Resegregation In The North

Jelani Cobb points out the failure of desegregation isn’t just afflicting the South:

There may be no better example of the ongoing scandal of school segregation than the New York City public-school system, which a recent report by the Civil Rights Project at U.C.L.A. found to be one of the most segregated in the country. Black and Latino students in New York have become more likely to attend schools with minimal white enrollment, and a majority of them go to schools defined by concentrated poverty. Three-quarters of the city’s charter schools, which were a key component of Mayor Michael Bloomberg’s efforts at education reform, have fewer than one per cent white enrollment. At Stuyvesant, the most exclusive of the city’s specialized public high schools, where admission is determined by a competitive exam, only seven black students and twenty-one Latino students were offered places in next year’s freshman class. New York is simultaneously the most diverse city in the United States and the most glaring indicator of integration’s failures. …

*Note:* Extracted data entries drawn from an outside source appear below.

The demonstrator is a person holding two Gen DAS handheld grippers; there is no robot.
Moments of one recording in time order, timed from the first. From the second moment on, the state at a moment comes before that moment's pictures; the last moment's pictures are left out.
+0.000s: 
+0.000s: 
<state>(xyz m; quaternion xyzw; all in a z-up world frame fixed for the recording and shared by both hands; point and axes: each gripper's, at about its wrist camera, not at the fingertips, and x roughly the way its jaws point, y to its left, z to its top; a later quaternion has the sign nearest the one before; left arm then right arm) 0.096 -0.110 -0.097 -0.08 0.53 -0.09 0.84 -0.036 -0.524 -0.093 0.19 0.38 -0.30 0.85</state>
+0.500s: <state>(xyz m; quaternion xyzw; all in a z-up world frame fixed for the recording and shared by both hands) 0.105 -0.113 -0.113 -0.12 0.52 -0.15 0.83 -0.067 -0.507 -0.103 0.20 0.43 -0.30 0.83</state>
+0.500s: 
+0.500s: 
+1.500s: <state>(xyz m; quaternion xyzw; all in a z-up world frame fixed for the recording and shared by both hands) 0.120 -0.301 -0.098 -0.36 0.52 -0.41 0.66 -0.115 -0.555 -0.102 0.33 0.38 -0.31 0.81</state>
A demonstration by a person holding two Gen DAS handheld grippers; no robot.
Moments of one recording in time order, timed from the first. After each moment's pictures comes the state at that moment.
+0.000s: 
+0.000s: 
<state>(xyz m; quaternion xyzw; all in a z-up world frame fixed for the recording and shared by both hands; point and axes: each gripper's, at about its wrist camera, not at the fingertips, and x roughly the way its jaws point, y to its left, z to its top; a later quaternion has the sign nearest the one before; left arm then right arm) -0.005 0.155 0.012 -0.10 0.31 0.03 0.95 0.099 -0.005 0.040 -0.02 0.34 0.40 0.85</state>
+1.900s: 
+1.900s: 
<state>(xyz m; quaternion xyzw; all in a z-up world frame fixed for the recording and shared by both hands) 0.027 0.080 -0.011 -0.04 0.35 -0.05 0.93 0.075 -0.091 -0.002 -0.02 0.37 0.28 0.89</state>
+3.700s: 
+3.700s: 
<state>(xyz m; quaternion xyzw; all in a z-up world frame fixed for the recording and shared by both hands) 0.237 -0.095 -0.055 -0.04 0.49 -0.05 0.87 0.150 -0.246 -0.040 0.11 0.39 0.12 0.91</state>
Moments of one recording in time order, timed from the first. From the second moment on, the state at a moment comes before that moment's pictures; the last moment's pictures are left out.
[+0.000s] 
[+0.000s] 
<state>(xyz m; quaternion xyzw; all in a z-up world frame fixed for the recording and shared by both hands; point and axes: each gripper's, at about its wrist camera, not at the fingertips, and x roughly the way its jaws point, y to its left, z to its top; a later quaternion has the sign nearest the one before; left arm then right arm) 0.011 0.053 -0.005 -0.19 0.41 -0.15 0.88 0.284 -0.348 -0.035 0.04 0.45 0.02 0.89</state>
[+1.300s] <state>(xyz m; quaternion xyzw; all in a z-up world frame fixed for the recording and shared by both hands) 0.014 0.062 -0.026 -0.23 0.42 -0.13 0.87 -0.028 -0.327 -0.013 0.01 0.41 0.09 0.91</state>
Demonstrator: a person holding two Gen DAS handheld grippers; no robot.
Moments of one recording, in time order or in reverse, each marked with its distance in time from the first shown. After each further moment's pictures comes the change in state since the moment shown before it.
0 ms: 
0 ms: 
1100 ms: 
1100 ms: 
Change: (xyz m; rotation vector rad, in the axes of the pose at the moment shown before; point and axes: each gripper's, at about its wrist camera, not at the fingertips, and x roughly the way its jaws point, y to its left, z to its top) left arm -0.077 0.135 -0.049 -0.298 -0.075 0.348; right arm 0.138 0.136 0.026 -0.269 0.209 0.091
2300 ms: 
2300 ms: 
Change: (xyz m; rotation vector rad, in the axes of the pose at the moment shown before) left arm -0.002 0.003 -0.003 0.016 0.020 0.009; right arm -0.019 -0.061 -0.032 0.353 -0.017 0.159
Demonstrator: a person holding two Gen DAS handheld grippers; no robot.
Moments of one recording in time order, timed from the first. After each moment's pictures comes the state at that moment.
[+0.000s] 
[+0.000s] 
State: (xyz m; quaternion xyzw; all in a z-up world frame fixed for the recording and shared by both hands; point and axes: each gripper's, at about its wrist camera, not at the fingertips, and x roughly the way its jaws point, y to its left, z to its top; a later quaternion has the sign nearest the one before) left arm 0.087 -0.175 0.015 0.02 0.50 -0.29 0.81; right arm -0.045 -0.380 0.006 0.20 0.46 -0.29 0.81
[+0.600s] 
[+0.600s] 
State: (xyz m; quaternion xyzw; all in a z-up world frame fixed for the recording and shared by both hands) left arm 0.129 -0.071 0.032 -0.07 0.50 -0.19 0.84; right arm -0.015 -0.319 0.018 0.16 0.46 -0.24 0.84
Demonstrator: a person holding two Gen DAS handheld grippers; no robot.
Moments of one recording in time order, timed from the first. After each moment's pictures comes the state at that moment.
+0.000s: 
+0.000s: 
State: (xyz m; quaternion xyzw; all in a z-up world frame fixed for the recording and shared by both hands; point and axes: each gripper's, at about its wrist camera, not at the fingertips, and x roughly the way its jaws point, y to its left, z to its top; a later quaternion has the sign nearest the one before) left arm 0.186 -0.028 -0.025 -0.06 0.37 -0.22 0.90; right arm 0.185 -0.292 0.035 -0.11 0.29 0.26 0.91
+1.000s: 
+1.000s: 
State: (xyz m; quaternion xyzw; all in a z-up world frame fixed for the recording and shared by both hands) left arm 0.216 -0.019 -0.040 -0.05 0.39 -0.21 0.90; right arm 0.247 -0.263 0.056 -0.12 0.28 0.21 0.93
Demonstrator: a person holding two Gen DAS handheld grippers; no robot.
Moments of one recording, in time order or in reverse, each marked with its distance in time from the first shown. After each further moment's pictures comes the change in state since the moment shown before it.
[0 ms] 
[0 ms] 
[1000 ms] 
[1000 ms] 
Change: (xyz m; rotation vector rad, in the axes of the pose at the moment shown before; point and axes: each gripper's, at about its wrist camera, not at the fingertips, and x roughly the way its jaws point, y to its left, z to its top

To the extent that the word “desegregation” remains in our vocabulary, it describes an antique principle, not a current priority. Today, we are more likely to talk of diversity—but diversification and desegregation are not the same undertaking. To speak of diversity, in light of this country’s history of racial recidivism, is to focus on bringing ethnic variety to largely white institutions, rather than dismantling the structures that made them so white to begin with.